Activity:
Type every record exactly as it appears.
--------
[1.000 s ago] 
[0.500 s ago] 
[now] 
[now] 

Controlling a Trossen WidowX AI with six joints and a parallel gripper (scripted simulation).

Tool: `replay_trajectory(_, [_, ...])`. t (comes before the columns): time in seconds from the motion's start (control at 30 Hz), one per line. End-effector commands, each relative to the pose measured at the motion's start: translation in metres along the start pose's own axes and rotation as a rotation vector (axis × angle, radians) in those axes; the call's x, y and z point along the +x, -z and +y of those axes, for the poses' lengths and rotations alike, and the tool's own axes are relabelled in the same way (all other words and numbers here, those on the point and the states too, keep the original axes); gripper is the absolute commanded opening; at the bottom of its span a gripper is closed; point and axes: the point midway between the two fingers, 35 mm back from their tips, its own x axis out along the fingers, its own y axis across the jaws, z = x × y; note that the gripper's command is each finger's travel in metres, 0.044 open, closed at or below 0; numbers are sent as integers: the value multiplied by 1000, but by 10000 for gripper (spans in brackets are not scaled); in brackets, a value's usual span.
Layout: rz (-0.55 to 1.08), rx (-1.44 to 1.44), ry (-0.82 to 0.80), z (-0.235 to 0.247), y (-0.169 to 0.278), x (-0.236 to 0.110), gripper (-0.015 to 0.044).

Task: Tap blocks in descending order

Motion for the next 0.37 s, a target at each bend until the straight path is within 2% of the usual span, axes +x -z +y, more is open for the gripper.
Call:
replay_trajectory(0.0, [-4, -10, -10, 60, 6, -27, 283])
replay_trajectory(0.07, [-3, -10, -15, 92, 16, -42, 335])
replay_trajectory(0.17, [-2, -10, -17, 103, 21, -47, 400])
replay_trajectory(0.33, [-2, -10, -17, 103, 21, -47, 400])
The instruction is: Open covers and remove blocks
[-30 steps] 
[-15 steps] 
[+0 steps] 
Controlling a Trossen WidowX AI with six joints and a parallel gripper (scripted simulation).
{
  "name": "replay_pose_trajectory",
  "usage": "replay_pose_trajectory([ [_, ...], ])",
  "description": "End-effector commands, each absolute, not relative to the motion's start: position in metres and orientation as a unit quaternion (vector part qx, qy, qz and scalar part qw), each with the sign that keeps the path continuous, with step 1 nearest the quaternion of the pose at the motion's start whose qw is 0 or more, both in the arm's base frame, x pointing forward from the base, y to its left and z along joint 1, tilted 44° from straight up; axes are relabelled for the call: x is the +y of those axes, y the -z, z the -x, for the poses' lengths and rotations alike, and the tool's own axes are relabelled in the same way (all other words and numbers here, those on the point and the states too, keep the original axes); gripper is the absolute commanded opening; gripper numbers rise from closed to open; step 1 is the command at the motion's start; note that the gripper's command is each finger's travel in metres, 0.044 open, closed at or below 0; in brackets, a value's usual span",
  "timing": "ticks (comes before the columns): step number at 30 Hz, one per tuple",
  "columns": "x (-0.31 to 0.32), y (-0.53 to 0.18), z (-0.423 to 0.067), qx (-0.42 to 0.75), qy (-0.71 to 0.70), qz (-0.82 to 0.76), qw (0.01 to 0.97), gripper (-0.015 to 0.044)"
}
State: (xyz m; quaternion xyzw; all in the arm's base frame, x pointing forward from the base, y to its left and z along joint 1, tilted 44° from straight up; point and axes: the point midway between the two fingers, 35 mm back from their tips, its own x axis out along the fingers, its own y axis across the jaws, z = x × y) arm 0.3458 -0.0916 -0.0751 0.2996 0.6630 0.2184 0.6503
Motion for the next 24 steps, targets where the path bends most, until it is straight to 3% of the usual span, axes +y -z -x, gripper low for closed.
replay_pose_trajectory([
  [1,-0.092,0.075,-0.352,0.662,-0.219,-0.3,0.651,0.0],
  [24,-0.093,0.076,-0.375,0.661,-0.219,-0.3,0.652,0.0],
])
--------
Solution to the problem:
[1.000 s ago] 
[0.500 s ago] 
[now] 
[now] 

Controlling a Trossen WidowX AI with six joints and a parallel gripper (scripted simulation).

Tool: `replay_trajectory(_, [_, ...])`. t (comes before the columns): time in seconds from the motion's start (control at 30 Hz), one per line. End-effector commands, each relative to the pose measured at the motion's start: translation in metres along the start pose's own axes and rotation as a rotation vector (axis × angle, radians) in those axes; the call's x, y and z point along the +x, -z and +y of those axes, for the poses' lengths and rotations alike, and the tool's own axes are relabelled in the same way (all other words and numbers here, those on the point and the states too, keep the original axes); gripper is the absolute commanded opening; at the bottom of its span a gripper is closed; point and axes: the point midway between the two fingers, 35 mm back from their tips, its own x axis out along the fingers, its own y axis across the jaws, z = x × y; note that the gripper's command is each finger's travel in metres, 0.044 open, closed at or below 0; numbers are sent as integers: the value multiplied by 1000, but by 10000 for gripper (spans in brackets are not scaled); in brackets, a value's usual span.
Layout: rz (-0.55 to 1.08), rx (-1.44 to 1.44), ry (-0.82 to 0.80), z (-0.235 to 0.247), y (-0.169 to 0.278), x (-0.236 to 0.110), gripper (-0.015 to 0.044).

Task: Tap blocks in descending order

Motion for the next 0.37 s, a target at each bend until the straight path is within 2% of the usual span, axes +x -z +y, more is open for the gripper.
Call:
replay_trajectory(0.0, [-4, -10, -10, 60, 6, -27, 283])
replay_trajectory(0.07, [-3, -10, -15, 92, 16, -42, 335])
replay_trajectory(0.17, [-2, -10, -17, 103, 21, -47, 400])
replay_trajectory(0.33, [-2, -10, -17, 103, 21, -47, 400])
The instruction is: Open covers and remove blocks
[-30 steps] 
[-15 steps] 
[+0 steps] 
Controlling a Trossen WidowX AI with six joints and a parallel gripper (scripted simulation).
{
  "name": "replay_pose_trajectory",
  "usage": "replay_pose_trajectory([ [_, ...], ])",
  "description": "End-effector commands, each absolute, not relative to the motion's start: position in metres and orientation as a unit quaternion (vector part qx, qy, qz and scalar part qw), each with the sign that keeps the path continuous, with step 1 nearest the quaternion of the pose at the motion's start whose qw is 0 or more, both in the arm's base frame, x pointing forward from the base, y to its left and z along joint 1, tilted 44° from straight up; axes are relabelled for the call: x is the +y of those axes, y the -z, z the -x, for the poses' lengths and rotations alike, and the tool's own axes are relabelled in the same way (all other words and numbers here, those on the point and the states too, keep the original axes); gripper is the absolute commanded opening; gripper numbers rise from closed to open; step 1 is the command at the motion's start; note that the gripper's command is each finger's travel in metres, 0.044 open, closed at or below 0; in brackets, a value's usual span",
  "timing": "ticks (comes before the columns): step number at 30 Hz, one per tuple",
  "columns": "x (-0.31 to 0.32), y (-0.53 to 0.18), z (-0.423 to 0.067), qx (-0.42 to 0.75), qy (-0.71 to 0.70), qz (-0.82 to 0.76), qw (0.01 to 0.97), gripper (-0.015 to 0.044)"
}
State: (xyz m; quaternion xyzw; all in the arm's base frame, x pointing forward from the base, y to its left and z along joint 1, tilted 44° from straight up; point and axes: the point midway between the two fingers, 35 mm back from their tips, its own x axis out along the fingers, its own y axis across the jaws, z = x × y) arm 0.3458 -0.0916 -0.0751 0.2996 0.6630 0.2184 0.6503
Motion for the next 24 steps, targets where the path bends most, until it is straight to 3% of the usual span, axes +y -z -x, gripper low for closed.
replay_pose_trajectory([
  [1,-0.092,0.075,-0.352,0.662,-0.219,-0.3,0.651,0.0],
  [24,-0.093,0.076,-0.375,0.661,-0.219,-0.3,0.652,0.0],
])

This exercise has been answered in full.